Print each entry word for word.

**Saved data entries**
********************

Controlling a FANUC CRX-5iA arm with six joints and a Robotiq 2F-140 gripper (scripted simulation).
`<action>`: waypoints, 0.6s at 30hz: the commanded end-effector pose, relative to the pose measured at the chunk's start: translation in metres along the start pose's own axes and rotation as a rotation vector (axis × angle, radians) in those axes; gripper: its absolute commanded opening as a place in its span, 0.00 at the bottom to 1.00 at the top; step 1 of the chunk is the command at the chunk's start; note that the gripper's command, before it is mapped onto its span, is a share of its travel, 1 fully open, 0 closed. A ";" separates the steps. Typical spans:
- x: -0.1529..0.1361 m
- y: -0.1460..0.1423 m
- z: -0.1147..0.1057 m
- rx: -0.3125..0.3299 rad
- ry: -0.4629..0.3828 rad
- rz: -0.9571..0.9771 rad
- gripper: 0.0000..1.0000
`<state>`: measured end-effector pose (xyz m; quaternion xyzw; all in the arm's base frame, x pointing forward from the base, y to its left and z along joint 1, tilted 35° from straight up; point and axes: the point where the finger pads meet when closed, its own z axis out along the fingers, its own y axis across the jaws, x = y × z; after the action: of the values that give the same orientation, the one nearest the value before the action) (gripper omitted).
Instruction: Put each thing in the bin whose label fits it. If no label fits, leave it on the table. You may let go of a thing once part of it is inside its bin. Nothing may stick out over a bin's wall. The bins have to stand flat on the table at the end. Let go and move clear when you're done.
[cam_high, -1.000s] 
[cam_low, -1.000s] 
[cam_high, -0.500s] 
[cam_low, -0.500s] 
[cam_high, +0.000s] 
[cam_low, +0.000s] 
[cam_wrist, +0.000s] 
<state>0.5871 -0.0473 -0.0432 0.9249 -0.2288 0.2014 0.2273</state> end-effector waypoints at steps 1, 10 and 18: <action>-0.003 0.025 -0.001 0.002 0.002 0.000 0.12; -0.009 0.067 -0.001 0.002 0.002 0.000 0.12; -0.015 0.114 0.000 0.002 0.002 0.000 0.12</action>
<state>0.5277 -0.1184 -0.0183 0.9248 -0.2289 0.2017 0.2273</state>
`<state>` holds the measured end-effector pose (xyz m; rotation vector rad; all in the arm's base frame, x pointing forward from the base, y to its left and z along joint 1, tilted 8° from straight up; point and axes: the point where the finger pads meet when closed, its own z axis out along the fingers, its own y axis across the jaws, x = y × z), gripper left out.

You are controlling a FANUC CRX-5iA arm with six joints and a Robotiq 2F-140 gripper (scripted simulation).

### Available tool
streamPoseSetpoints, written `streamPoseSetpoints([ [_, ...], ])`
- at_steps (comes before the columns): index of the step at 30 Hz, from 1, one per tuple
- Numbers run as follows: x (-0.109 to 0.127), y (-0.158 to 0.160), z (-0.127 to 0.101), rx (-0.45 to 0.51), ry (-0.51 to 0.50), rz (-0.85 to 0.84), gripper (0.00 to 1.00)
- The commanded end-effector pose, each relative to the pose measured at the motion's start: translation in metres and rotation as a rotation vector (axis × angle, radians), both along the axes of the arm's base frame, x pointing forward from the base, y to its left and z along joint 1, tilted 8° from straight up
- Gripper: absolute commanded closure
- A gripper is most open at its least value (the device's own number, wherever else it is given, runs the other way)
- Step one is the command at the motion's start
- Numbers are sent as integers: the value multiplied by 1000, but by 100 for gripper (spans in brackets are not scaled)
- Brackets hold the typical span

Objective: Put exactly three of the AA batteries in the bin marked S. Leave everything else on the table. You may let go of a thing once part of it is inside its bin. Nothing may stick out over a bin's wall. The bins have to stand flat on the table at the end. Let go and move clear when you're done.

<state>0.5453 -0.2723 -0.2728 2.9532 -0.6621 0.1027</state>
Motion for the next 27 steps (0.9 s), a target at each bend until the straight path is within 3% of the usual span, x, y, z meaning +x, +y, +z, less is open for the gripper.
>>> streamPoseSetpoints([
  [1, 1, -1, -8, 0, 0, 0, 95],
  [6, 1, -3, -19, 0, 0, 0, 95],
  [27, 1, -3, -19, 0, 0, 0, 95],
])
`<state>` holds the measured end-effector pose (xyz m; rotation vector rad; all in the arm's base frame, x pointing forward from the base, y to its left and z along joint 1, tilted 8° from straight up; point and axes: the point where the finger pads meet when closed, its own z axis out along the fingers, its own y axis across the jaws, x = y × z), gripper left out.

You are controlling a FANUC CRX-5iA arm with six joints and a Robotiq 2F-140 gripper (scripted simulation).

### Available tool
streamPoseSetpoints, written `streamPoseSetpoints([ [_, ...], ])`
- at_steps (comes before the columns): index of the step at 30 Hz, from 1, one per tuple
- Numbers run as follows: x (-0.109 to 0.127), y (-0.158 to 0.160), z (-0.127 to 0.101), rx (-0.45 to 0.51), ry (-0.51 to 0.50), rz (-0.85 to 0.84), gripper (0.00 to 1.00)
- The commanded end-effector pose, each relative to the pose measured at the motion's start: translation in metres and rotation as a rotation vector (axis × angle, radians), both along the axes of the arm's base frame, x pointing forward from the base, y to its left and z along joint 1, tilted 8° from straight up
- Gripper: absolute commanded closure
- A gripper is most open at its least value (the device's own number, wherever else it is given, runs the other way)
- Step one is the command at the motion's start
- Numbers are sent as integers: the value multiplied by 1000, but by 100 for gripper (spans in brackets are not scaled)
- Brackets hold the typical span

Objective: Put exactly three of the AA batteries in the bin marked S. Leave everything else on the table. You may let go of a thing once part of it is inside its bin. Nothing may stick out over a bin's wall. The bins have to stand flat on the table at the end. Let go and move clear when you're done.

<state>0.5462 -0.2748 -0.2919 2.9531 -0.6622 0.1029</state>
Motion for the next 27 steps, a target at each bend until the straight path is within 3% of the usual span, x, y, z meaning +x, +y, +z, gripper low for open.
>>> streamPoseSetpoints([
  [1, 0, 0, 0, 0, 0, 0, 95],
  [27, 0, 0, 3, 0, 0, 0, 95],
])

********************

**PROBLEM SOLUTION**
Controlling a FANUC CRX-5iA arm with six joints and a Robotiq 2F-140 gripper (scripted simulation).
`<action>`: waypoints, 0.6s at 30hz: the commanded end-effector pose, relative to the pose measured at the chunk's start: translation in metres along the start pose's own axes and rotation as a rotation vector (axis × angle, radians) in those axes; gripper: its absolute commanded opening as a place in its span, 0.00 at the bottom to 1.00 at the top; step 1 of the chunk is the command at the chunk's start; note that the gripper's command, before it is mapped onto its span, is a share of its travel, 1 fully open, 0 closed. A ";" separates the steps. Typical spans:
- x: -0.1529..0.1361 m
- y: -0.1460..0.1423 m
- z: -0.1147..0.1057 m
- rx: -0.3125..0.3299 rad
- ry: -0.4629..0.3828 rad
- rz: -0.9571..0.9771 rad
- gripper: 0.0000..1.0000
`<state>`: measured end-effector pose (xyz m; quaternion xyzw; all in the arm's base frame, x pointing forward from the base, y to its left and z along joint 1, tilted 35° from straight up; point and axes: the point where the finger pads meet when closed, its own z axis out along the fingers, its own y axis across the jaws, x = y × z; after the action: of the values that give the same orientation, the one nearest the value before the action) (gripper omitted).
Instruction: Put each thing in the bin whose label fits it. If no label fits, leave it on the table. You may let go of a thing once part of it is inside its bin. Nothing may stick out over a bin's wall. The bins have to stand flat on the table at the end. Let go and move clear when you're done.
[cam_high, -1.000s] 
[cam_low, -1.000s] 
[cam_high, -0.500s] 
[cam_low, -0.500s] 
[cam_high, +0.000s] 
[cam_low, +0.000s] 
[cam_wrist, +0.000s] 
<state>0.5871 -0.0473 -0.0432 0.9249 -0.2288 0.2014 0.2273</state> end-effector waypoints at steps 1, 10 and 18: <action>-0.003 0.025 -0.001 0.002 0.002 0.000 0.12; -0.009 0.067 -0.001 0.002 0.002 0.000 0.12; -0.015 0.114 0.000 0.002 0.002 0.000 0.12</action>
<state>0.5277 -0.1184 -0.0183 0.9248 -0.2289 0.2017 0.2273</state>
`<state>` holds the measured end-effector pose (xyz m; rotation vector rad; all in the arm's base frame, x pointing forward from the base, y to its left and z along joint 1, tilted 8° from straight up; point and axes: the point where the finger pads meet when closed, its own z axis out along the fingers, its own y axis across the jaws, x = y × z), gripper left out.

You are controlling a FANUC CRX-5iA arm with six joints and a Robotiq 2F-140 gripper (scripted simulation).

### Available tool
streamPoseSetpoints, written `streamPoseSetpoints([ [_, ...], ])`
- at_steps (comes before the columns): index of the step at 30 Hz, from 1, one per tuple
- Numbers run as follows: x (-0.109 to 0.127), y (-0.158 to 0.160), z (-0.127 to 0.101), rx (-0.45 to 0.51), ry (-0.51 to 0.50), rz (-0.85 to 0.84), gripper (0.00 to 1.00)
- The commanded end-effector pose, each relative to the pose measured at the motion's start: translation in metres and rotation as a rotation vector (axis × angle, radians), both along the axes of the arm's base frame, x pointing forward from the base, y to its left and z along joint 1, tilted 8° from straight up
- Gripper: absolute commanded closure
- A gripper is most open at its least value (the device's own number, wherever else it is given, runs the other way)
- Step one is the command at the motion's start
- Numbers are sent as integers: the value multiplied by 1000, but by 100 for gripper (spans in brackets are not scaled)
- Brackets hold the typical span

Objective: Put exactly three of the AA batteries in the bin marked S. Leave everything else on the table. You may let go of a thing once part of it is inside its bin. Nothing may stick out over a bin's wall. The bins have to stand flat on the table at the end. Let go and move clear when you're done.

<state>0.5453 -0.2723 -0.2728 2.9532 -0.6621 0.1027</state>
Motion for the next 27 steps (0.9 s), a target at each bend until the straight path is within 3% of the usual span, x, y, z meaning +x, +y, +z, less is open for the gripper.
>>> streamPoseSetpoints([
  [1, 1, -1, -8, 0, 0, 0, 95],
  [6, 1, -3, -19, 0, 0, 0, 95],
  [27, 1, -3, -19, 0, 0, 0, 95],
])
`<state>` holds the measured end-effector pose (xyz m; rotation vector rad; all in the arm's base frame, x pointing forward from the base, y to its left and z along joint 1, tilted 8° from straight up; point and axes: the point where the finger pads meet when closed, its own z axis out along the fingers, its own y axis across the jaws, x = y × z), gripper left out.

You are controlling a FANUC CRX-5iA arm with six joints and a Robotiq 2F-140 gripper (scripted simulation).

### Available tool
streamPoseSetpoints, written `streamPoseSetpoints([ [_, ...], ])`
- at_steps (comes before the columns): index of the step at 30 Hz, from 1, one per tuple
- Numbers run as follows: x (-0.109 to 0.127), y (-0.158 to 0.160), z (-0.127 to 0.101), rx (-0.45 to 0.51), ry (-0.51 to 0.50), rz (-0.85 to 0.84), gripper (0.00 to 1.00)
- The commanded end-effector pose, each relative to the pose measured at the motion's start: translation in metres and rotation as a rotation vector (axis × angle, radians), both along the axes of the arm's base frame, x pointing forward from the base, y to its left and z along joint 1, tilted 8° from straight up
- Gripper: absolute commanded closure
- A gripper is most open at its least value (the device's own number, wherever else it is given, runs the other way)
- Step one is the command at the motion's start
- Numbers are sent as integers: the value multiplied by 1000, but by 100 for gripper (spans in brackets are not scaled)
- Brackets hold the typical span

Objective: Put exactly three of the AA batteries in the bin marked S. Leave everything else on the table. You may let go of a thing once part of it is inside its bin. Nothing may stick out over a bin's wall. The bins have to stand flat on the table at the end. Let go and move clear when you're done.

<state>0.5462 -0.2748 -0.2919 2.9531 -0.6622 0.1029</state>
Motion for the next 27 steps, a target at each bend until the straight path is within 3% of the usual span, x, y, z meaning +x, +y, +z, gripper low for open.
>>> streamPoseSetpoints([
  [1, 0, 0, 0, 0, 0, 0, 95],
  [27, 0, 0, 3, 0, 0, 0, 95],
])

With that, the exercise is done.